The dialogue of going again has triggered many troublesome issues for them.
For me and Hamza, we don’t have to consider it, we need to return in fact. So, we agreed on one go to and once we come again, we’ll discuss – what we wish, what they need. They positively have an equal say.
No matter resolution we take, a method or one other, we will probably be again.
UN Information: Along with your advocacy, what position do you see your self having within the rebuilding of Syria?
Waad Al-Kateab: We’ve completed a lot world wide – working with communities who know Syria properly and others who know nothing about it.

© WFP
For us, the largest achievement has at all times been consciousness and preserving the narrative of what occurred.

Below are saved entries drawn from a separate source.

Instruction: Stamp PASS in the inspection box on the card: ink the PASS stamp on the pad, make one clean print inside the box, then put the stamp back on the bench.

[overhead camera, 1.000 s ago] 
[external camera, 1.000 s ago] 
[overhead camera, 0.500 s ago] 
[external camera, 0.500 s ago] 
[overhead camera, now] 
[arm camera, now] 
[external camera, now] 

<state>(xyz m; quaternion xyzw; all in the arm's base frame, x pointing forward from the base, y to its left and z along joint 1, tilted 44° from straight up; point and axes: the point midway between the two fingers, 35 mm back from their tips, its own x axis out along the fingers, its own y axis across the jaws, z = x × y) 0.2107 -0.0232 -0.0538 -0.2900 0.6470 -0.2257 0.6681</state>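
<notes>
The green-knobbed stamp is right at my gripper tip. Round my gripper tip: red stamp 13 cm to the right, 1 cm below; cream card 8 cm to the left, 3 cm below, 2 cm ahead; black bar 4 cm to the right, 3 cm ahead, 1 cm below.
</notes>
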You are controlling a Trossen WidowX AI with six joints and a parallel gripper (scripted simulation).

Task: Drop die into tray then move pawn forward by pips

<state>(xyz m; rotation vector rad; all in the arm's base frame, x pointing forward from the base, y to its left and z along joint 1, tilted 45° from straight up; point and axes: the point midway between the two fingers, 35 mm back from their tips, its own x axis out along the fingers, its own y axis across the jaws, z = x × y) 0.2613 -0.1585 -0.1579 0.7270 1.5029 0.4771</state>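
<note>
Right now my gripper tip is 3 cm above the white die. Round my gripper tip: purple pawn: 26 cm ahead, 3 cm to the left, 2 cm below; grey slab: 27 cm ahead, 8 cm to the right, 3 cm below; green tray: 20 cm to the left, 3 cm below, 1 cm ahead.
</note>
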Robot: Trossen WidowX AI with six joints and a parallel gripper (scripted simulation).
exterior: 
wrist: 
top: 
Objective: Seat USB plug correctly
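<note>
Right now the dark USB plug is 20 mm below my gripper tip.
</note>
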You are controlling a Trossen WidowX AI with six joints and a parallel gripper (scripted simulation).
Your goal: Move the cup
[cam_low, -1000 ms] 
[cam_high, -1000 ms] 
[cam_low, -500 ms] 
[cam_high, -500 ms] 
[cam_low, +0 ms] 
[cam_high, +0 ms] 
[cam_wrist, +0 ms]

Now, greater than ever, that’s a precedence on the bottom in Syria.
For me, it’s not nearly For Sama as a movie, however about every part I’ve discovered as a filmmaker – years of telling my very own story and others’. Now, I need to carry it again to Syria by way of screenings and conversations, not simply as a movie occasion, however as an area to listen to from folks.
That is a part of transitional justice, particularly acknowledgment – serving to native communities discuss to one another, perceive one another’s experiences and begin therapeutic.
UN Information: What can be your message to the worldwide group at this time?
Waad Al-Kateab: Syria shouldn’t be like every other battle. Individuals tried to check it to Iraq or Afghanistan, however that is totally different. Even how the regime fell and what comes subsequent is unknown.
Because the U.S. slashes international assist, Syrian civil society is susceptible to collapse. Organizations that fought for justice and guarded civilians for over a decade are actually struggling. The worldwide group should step up.
A profitable transition should be Syrian-led, free from armed teams or international affect.
The world has a duty to help this in a means that displays Syrians’ aspirations for peace, justice and accountability.